Their gift will create the Lorrey and Kathleen Bianchi Library Special Collections Fund to endow support for the Special Collections and University Archives Department. The bequest will also create a Bianchi Scholarship Fund to endow scholarships for students who are the first in their families to attend college.
Since his undergraduate days at UMass Amherst, Lorrey Bianchi has been a student of European history. He later specialized in French history and the life of Napoléon III, the last monarch of France and its first president. Originally a chemical engineering major, Bianchi switched to history because, “In my sophomore year, I found out that being color-blind was going to make me a very dangerous chemical engineer.”

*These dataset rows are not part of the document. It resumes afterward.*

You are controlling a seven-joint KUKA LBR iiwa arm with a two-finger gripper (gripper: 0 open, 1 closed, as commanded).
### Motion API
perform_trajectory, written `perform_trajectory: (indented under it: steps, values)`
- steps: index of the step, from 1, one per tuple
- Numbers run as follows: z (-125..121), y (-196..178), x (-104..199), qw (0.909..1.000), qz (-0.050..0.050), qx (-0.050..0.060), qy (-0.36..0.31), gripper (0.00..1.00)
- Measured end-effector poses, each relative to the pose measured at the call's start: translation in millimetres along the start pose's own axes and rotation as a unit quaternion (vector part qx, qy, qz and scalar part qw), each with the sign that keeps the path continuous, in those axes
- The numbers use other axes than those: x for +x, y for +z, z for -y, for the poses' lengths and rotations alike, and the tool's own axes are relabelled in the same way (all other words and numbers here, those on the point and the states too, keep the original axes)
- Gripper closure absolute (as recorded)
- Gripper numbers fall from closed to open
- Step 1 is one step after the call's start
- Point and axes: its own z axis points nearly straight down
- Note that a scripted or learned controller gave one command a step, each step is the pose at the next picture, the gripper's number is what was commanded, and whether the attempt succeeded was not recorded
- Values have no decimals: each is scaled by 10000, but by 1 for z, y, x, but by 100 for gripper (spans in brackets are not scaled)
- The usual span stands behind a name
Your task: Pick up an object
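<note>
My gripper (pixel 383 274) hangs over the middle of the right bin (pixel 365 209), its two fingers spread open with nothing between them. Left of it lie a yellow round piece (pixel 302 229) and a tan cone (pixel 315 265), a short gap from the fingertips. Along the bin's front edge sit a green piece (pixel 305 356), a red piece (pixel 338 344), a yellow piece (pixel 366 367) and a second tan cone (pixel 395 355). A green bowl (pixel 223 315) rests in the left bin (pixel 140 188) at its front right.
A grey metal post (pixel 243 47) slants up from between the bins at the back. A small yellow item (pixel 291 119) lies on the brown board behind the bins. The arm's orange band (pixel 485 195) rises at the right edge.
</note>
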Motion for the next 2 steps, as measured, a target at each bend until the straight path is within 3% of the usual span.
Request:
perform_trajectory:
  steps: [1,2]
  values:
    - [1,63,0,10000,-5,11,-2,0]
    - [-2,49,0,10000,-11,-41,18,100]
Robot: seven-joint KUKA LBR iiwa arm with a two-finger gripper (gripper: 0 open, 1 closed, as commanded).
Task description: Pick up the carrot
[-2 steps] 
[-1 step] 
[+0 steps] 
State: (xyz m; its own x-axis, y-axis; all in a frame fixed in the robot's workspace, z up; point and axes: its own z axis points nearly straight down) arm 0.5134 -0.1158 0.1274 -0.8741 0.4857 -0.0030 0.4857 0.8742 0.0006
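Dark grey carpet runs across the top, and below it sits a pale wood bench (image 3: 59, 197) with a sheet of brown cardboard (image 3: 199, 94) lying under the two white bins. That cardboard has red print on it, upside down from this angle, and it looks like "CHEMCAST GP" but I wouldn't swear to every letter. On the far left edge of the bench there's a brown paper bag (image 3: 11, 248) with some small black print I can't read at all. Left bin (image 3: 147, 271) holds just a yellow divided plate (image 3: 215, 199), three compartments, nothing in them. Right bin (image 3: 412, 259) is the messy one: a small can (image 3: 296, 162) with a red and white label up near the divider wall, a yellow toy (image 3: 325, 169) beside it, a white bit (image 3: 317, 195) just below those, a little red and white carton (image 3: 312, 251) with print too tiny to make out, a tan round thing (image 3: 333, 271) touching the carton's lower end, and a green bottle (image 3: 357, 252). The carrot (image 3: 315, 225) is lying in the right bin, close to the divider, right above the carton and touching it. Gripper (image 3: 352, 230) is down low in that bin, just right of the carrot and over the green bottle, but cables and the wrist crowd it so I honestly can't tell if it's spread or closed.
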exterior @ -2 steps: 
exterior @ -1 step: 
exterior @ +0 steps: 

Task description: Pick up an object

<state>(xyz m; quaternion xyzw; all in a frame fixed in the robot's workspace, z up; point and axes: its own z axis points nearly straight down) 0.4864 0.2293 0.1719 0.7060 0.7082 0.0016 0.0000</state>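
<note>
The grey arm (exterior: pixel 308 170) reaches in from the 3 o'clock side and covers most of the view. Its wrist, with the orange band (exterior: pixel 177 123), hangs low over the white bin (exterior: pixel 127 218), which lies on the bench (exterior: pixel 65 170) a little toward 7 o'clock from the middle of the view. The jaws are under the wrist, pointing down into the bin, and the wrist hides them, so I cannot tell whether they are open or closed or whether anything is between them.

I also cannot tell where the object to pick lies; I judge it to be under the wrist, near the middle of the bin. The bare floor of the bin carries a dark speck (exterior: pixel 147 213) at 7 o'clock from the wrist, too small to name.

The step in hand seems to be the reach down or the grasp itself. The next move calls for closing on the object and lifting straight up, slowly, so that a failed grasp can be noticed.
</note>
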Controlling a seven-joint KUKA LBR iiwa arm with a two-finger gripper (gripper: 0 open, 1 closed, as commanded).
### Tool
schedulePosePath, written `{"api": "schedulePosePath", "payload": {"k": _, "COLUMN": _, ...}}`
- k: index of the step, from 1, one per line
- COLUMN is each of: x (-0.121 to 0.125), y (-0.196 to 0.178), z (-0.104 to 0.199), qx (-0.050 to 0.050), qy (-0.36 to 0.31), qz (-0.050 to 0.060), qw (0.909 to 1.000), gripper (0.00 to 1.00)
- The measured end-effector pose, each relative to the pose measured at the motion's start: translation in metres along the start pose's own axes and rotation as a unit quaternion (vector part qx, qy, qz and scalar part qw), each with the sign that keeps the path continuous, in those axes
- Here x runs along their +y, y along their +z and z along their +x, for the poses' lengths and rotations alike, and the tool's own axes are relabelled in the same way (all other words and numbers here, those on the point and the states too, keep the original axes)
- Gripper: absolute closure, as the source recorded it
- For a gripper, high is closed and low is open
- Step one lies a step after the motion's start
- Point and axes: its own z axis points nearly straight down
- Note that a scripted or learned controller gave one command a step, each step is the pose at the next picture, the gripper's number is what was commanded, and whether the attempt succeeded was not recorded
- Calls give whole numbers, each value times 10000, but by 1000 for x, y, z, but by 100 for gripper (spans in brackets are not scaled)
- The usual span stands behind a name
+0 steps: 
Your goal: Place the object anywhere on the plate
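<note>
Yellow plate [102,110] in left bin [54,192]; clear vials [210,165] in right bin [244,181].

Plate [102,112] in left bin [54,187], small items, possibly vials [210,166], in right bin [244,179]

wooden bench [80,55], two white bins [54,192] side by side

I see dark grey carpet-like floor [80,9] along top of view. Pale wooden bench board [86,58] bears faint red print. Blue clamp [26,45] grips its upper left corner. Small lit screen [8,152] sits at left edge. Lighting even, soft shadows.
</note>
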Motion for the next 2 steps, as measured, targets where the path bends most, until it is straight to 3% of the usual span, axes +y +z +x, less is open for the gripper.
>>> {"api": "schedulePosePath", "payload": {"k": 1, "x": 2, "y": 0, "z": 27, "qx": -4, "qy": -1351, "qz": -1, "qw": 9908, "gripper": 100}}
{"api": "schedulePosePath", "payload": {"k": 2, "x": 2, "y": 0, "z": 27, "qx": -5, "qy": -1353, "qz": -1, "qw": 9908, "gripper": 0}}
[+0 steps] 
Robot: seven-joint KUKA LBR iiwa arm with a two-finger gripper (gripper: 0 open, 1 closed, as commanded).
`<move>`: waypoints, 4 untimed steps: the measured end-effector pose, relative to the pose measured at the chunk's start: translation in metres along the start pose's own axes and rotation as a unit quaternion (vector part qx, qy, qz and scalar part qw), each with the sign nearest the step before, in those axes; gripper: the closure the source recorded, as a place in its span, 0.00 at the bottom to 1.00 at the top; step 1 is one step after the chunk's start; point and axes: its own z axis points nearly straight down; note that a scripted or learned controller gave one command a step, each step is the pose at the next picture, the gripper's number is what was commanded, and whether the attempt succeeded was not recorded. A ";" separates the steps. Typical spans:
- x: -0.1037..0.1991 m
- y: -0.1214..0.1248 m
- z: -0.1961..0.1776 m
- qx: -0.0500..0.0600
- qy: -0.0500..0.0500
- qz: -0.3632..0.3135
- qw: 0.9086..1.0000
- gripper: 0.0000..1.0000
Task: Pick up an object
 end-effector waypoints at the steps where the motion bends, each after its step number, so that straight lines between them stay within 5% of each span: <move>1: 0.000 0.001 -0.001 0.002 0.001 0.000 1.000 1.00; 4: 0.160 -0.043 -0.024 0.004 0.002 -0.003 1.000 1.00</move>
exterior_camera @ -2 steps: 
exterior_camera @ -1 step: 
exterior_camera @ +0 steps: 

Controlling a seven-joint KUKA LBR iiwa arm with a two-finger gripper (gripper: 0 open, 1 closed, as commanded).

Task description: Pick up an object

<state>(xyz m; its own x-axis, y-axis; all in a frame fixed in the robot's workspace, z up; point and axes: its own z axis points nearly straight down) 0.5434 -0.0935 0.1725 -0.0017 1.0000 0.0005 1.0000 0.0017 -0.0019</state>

Kathleen Bianchi’s undergraduate years at Michigan State University were devoted to radio and television production. She applied for a public relations job at Aetna Insurance in Hartford but was encouraged to go into the then-fledgling computer programming department. “It turned out, it was interesting work, and I was good at it,” she notes.
Her husband’s successful career in information technology also came about through some serendipity. Fresh out of college—he was the first in his family to earn a college degree—Lorrey Bianchi was steered into the field by a recruiter who noticed the science and math classes on Bianchi’s transcript. A pioneer in data warehousing for financial services, Lorrey met Kathleen at New England Life Insurance Company in Boston, where they had adjoining cubicles.
Now retired, the couple comes to campus frequently, usually with a stop at their favorite place, the W.E.B. Du Bois Library. The Bianchis believe, “The library is the soul of the campus, enabling students and professors in every school and college to reach their full potential.”